_TASK GOAL_:
Only the lines containing the string "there" are needed; copy all of them from the listing.

_INPUT RECORDS_:
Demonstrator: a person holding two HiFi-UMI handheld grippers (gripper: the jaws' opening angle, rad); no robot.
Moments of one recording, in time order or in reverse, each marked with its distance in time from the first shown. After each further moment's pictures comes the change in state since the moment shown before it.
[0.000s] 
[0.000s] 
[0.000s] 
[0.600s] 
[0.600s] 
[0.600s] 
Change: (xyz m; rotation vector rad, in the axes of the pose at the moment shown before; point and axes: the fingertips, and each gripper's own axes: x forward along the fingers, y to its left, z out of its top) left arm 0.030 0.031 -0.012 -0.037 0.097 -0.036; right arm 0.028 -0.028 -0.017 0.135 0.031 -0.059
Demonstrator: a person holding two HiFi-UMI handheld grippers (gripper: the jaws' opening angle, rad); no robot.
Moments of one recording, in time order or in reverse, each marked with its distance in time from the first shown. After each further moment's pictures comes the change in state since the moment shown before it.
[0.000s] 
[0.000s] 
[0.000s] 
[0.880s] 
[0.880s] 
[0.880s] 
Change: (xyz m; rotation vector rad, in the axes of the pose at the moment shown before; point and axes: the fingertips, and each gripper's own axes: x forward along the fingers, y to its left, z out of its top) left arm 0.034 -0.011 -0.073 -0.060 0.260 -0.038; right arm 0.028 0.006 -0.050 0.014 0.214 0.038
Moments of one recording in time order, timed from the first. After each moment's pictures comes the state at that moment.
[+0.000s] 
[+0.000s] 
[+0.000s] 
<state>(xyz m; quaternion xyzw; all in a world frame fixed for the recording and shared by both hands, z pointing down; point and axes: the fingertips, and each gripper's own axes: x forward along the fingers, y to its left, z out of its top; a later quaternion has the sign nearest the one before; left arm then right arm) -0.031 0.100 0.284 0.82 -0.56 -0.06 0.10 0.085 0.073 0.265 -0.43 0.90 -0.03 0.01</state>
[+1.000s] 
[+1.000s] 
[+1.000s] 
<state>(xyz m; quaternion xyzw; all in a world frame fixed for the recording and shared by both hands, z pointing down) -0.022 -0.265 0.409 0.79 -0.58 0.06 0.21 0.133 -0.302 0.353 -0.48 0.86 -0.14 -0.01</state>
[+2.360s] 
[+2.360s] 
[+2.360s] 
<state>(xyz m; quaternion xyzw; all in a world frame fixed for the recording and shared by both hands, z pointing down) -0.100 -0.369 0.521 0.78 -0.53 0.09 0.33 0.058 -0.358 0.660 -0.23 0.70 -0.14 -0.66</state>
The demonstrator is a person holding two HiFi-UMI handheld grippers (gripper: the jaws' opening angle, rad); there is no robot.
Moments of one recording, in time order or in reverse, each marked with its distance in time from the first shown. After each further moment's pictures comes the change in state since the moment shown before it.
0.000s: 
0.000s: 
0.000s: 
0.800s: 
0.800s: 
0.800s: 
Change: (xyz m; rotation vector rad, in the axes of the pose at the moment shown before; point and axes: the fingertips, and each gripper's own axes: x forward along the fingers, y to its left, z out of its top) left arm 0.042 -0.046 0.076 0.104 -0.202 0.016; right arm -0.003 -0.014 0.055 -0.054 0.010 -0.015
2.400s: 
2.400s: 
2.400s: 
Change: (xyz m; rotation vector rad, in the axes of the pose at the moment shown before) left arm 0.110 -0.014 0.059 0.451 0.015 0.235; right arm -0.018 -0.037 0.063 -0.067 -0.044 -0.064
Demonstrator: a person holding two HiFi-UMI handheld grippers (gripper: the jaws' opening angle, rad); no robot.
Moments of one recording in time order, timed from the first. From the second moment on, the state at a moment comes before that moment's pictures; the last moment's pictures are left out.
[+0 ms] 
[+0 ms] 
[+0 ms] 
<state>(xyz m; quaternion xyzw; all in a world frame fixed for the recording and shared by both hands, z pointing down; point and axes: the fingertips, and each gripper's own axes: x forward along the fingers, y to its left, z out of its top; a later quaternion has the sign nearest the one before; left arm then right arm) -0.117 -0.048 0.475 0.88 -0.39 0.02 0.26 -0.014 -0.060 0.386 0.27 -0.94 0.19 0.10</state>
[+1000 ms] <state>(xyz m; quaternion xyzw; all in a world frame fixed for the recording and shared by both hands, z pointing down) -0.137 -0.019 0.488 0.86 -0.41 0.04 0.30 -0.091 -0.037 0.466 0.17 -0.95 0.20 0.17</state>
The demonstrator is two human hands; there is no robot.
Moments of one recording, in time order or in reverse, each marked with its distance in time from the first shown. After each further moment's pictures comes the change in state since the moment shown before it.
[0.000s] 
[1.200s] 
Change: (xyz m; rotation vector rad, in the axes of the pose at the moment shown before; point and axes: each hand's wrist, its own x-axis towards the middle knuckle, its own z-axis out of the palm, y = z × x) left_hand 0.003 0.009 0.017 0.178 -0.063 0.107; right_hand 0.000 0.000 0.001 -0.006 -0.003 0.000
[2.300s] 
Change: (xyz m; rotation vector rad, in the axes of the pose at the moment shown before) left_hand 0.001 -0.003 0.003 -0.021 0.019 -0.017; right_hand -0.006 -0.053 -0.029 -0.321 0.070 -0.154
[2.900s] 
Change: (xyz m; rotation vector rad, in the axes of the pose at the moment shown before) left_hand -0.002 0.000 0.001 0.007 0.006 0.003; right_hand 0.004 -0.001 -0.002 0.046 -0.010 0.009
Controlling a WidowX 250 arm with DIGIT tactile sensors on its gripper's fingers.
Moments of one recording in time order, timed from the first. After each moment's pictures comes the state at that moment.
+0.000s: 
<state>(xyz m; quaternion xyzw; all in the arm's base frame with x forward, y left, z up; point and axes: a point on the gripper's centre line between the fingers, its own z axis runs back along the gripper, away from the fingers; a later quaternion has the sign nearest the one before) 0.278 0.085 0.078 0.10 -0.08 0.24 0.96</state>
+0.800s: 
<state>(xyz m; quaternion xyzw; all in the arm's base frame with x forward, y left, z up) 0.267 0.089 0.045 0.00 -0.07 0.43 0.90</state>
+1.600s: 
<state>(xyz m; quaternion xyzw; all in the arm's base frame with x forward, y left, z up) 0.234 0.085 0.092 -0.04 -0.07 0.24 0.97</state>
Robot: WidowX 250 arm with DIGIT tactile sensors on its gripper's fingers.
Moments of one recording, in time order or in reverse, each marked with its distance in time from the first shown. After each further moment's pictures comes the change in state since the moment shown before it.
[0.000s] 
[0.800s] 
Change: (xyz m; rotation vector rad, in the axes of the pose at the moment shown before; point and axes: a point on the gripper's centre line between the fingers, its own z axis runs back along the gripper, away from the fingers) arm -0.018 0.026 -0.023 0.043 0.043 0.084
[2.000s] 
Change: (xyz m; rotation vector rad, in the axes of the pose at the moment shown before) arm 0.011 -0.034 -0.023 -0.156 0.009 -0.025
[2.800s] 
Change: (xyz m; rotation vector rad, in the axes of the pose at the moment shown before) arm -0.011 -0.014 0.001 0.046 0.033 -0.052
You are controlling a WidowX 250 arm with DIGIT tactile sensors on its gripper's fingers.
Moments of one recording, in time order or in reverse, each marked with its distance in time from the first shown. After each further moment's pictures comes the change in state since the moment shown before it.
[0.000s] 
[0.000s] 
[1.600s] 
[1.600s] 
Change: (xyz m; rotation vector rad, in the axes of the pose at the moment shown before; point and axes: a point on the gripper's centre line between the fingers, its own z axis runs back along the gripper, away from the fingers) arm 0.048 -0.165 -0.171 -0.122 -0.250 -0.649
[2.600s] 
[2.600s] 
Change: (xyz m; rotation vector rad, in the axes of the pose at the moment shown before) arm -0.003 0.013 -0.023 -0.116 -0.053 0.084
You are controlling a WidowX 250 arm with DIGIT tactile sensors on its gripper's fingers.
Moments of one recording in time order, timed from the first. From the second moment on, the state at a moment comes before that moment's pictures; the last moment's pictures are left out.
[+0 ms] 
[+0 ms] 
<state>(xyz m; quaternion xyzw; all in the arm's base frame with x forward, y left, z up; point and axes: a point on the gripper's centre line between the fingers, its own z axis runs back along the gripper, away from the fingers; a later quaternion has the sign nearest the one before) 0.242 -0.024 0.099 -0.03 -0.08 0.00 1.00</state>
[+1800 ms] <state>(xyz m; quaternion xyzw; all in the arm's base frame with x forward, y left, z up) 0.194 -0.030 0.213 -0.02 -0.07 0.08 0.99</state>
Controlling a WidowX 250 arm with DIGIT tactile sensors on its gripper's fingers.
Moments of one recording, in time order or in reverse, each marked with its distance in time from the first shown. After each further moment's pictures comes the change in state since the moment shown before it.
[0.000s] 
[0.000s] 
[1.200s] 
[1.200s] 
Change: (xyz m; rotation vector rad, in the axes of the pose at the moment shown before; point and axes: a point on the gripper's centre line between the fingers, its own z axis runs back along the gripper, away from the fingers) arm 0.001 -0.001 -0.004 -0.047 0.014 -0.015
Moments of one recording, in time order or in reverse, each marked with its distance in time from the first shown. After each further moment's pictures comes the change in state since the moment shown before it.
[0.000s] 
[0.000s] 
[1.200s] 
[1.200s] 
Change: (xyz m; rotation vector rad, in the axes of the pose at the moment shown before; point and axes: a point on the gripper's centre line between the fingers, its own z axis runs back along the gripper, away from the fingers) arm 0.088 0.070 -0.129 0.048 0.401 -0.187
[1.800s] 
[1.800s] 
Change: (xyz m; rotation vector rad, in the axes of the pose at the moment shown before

_RESULT_:
The demonstrator is a person holding two HiFi-UMI handheld grippers (gripper: the jaws' opening angle, rad); there is no robot.
The demonstrator is two human hands; there is no robot.

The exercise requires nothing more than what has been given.